GitLab is responsible for the scanning and patching of the following:

  • Web application. GitLab scans a representative web application with GitLab DAST and patches identified vulnerabilities.
  • Containers. GitLab scans and patches all container images in AWS Elastic Container Registry, which are used to build the running containers within production workloads. GitLab also scans and patches the following container images, which you can pull from GitLab and run in your own infrastructure and CI/CD workloads:
    • GitLab Dynamic Application Security Testing image
    • GitLab Container Scanner image
    • GitLab API Security image
    • GitLab Static Application Security Testing image
    • GitLab Infrastructure as Code Analyzer image
    • GitLab Secrets Detection image
    • GitLab Runner and Runner Helper images
    • GitLab Dependency Scanning image
  • Infrastructure.

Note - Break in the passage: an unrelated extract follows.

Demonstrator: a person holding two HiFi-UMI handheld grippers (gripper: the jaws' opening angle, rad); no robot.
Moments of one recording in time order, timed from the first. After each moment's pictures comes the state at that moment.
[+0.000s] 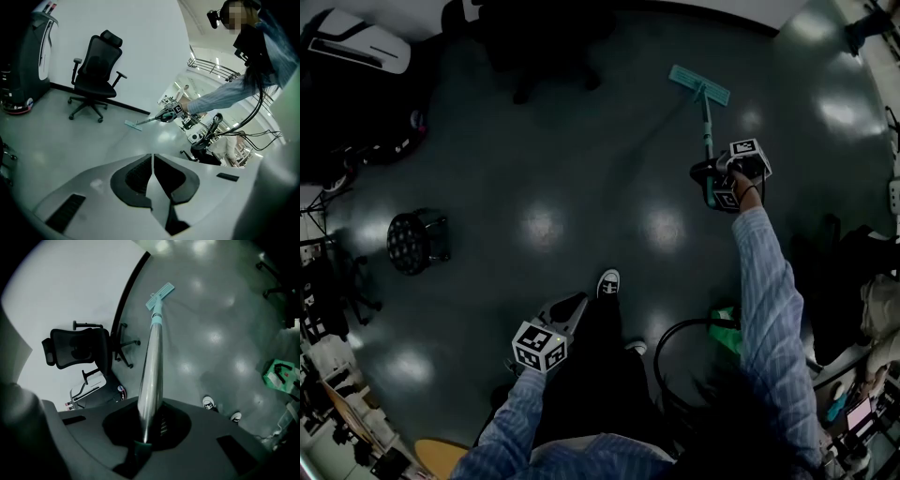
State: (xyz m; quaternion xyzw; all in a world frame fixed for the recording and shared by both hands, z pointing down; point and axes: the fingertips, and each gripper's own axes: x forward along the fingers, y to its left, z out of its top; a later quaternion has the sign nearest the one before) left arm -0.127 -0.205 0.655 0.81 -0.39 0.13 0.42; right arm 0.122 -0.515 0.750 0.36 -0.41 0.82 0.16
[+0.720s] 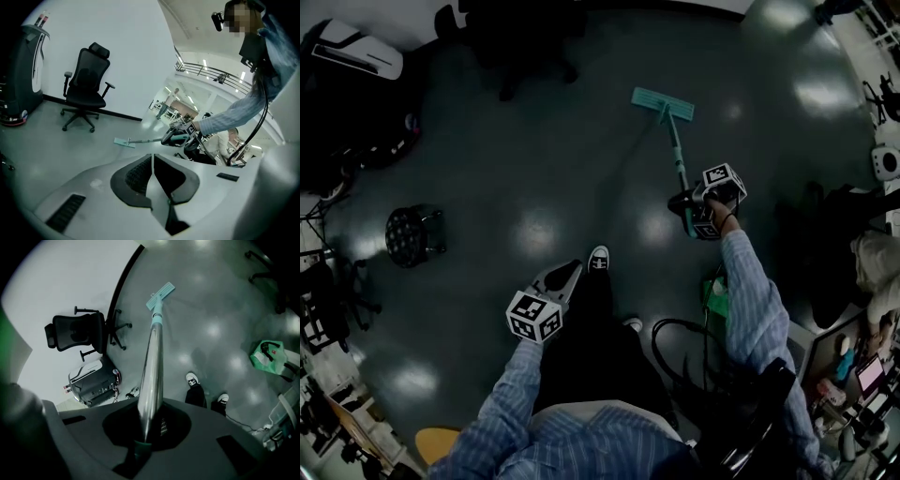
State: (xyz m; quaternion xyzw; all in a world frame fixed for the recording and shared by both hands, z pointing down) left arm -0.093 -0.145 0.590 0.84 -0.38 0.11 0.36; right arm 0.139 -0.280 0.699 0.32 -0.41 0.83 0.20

GitLab scans all VMs and AMIs in use within the Dedicated for Government authorization boundary.

Customers are responsible for the following:

  • Scanning and patching assets deployed outside of, but connected to, the authorization boundary.
  • Establishing a process to detect and remediate vulnerabilities in deployed images.
  • Triaging and remediating vulnerabilities specific to code managed within your GitLab instance or generated from your CI/CD workloads.
  • Scanning any GitLab-provided images you pull and run in your own infrastructure.
  • Coordinating with GitLab when you find vulnerabilities in GitLab-provided images to determine patching timelines.

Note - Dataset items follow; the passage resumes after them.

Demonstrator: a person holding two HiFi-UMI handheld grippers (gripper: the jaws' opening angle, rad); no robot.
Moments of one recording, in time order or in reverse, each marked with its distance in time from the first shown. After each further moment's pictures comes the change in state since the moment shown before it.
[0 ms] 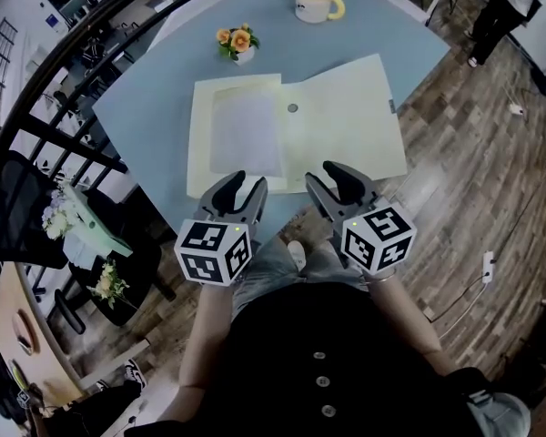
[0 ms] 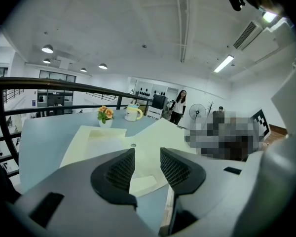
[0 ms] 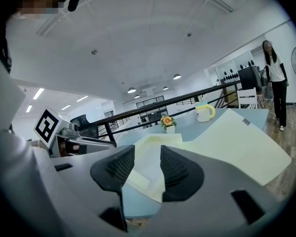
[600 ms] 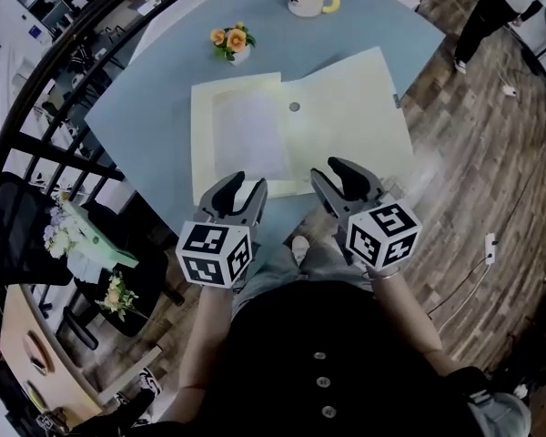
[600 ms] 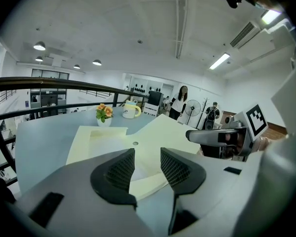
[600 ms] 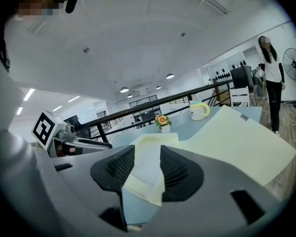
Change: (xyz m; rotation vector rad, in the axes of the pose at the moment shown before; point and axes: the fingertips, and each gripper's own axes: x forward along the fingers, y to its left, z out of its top) left arm 0.005 0.027 0.001 0.033 0.048 -0.058; right arm 0.020 -0.001 0.002 0.039 0.008 -0.081
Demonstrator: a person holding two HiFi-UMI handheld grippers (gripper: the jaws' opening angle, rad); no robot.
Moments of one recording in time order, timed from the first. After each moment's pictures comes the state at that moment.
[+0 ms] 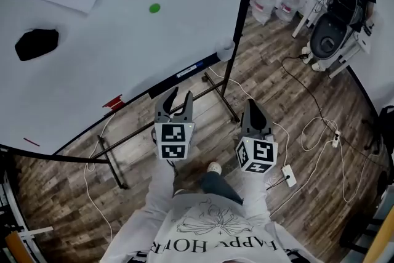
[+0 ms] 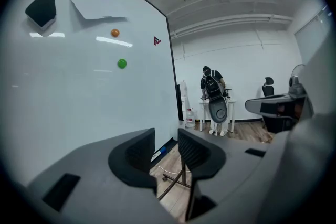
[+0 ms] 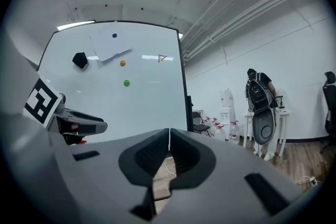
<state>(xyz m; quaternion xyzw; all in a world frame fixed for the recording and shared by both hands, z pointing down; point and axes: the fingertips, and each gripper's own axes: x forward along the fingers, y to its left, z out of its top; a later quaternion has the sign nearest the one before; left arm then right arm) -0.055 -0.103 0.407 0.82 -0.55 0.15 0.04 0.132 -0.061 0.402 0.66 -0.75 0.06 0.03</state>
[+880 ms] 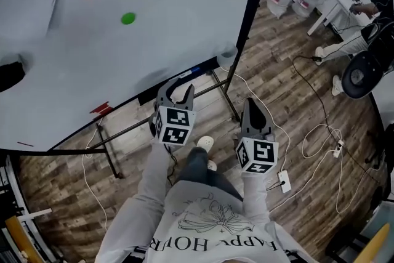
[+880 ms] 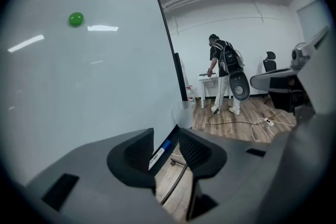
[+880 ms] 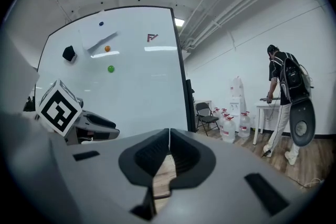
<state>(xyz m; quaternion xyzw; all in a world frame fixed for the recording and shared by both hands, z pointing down) -0.023 -0.230 0.481 0.80 -0.53 0.28 0.04 0.159 -0.177 0.449 0.61 -0.79 0.10 0.06</state>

Identity and access management

GitLab is responsible for the following:

  • Supporting integrations through SAML and OIDC.
  • Provisioning the first administrator for your GitLab instance.
  • Managing access to the infrastructure within the authorization boundary.

Customers are responsible for the following:

  • Managing your identity and access management solution.
  • Distributing authenticators to employees, including FIPS-compliant and phishing-resistant second factors.
  • Managing user access within your GitLab instance.

Compliance

GitLab is responsible for the following:

  • Conducting annual audits and penetration tests of the authorization boundary.
  • Submitting significant change requests.
  • Maintaining continuous monitoring artifacts, including the Plan of Actions and Milestones.
  • Maintaining the System Security Plan and attachments.

Customers are responsible for the following:

  • Submitting agency authorization paperwork and materials, including any infrastructure connected to the Dedicated for Government authorization boundary.
  • Reviewing monthly continuous monitoring submissions with the GitLab Information System Security Officer (ISSO).